The current year is on track to be the warmest on record, according to the European Union’s Climate Change Service Copernicus on Thursday.

The hottest September globally on record followed a summer of record-breaking temperatures this year, the Copernicus observatory said.

Temperatures in September this year were a half-degree hotter than in the previous hottest September on record, and nearly a full degree hotter than in the average September between 1991 and 2020.

“The unprecedented temperatures for the time of year observed in September following a record summer have broken records by an extraordinary amount.’’

Samantha Burgess, deputy director of the Copernicus Climate Change Service, said in a statement.

Temperatures over the course of 2023 are now on track to be 1.4 degrees Celsius above pre-industrial average temperatures, Burgess said.

That is only 0.1 degrees below the target set by the Paris Climate Agreement, which aimed to limit warming to 1.5 degrees by the end of the century.

In September, however, it was already 1.75 degrees more than in the pre-industrial reference period from 1850 to 1900.
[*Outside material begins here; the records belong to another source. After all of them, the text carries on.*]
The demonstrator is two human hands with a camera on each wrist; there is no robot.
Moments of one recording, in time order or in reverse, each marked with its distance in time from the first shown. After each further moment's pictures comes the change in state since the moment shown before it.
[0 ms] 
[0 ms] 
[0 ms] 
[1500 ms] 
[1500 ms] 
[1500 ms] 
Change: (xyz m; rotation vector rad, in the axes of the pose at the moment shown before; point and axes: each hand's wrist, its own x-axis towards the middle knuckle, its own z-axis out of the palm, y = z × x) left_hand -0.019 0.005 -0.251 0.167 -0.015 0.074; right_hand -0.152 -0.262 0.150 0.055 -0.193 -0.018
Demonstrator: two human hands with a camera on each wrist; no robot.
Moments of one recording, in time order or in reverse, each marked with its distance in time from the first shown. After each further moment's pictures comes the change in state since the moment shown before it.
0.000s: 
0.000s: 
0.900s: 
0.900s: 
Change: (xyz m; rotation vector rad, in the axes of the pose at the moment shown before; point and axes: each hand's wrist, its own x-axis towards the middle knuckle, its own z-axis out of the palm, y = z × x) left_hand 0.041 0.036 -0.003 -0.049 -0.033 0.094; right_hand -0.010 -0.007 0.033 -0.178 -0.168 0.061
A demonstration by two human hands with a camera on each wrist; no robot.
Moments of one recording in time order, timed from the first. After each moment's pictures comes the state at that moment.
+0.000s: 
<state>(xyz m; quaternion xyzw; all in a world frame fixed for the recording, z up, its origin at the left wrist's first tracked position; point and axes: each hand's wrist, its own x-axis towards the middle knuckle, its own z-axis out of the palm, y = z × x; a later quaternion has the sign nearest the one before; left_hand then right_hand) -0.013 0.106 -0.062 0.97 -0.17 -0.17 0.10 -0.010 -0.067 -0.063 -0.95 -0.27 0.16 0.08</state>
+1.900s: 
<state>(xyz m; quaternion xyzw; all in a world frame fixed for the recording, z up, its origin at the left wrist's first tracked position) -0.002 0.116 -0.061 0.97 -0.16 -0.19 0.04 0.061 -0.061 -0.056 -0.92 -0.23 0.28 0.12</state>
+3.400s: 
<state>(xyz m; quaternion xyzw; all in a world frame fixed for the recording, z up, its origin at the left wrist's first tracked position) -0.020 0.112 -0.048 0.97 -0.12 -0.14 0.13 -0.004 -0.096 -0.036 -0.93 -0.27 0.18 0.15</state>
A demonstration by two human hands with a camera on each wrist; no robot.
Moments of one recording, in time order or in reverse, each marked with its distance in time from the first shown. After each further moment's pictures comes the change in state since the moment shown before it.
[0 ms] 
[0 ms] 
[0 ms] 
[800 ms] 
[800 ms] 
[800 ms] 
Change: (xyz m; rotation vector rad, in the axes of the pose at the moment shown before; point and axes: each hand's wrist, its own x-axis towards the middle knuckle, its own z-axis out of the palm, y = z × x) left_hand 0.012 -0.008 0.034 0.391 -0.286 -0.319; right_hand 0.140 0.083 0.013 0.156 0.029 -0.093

“Two months out from (UN World Climate Conference) COP28 – the sense of urgency for ambitious climate action has never been more critical,’’ Burgess added.

Antarctic sea ice also reached a historic low in September, covering 9 per cent less area than sea ice did on average from 1991 to 2020.

In the Arctic, sea ice in September was at its fifth lowest level.

In terms of rainfall, the picture was mixed in September.

Large parts of Western Europe received more rain than usual and there was flooding in Greece and Libya as a result of Storm Daniel, a tropical-like cyclone that battered the Mediterranean Sea.

But other parts of Europe, the United States, Mexico, Central Asia and Australia recorded the driest September month since records began.

The EU’s Copernicus Climate Change Service regularly publishes data on temperature at the Earth’s surface, sea ice cover and precipitation data.

The findings were based on computer-generated analyses that incorporate billions of measurements from satellites, ships, aircraft and weather stations around the world.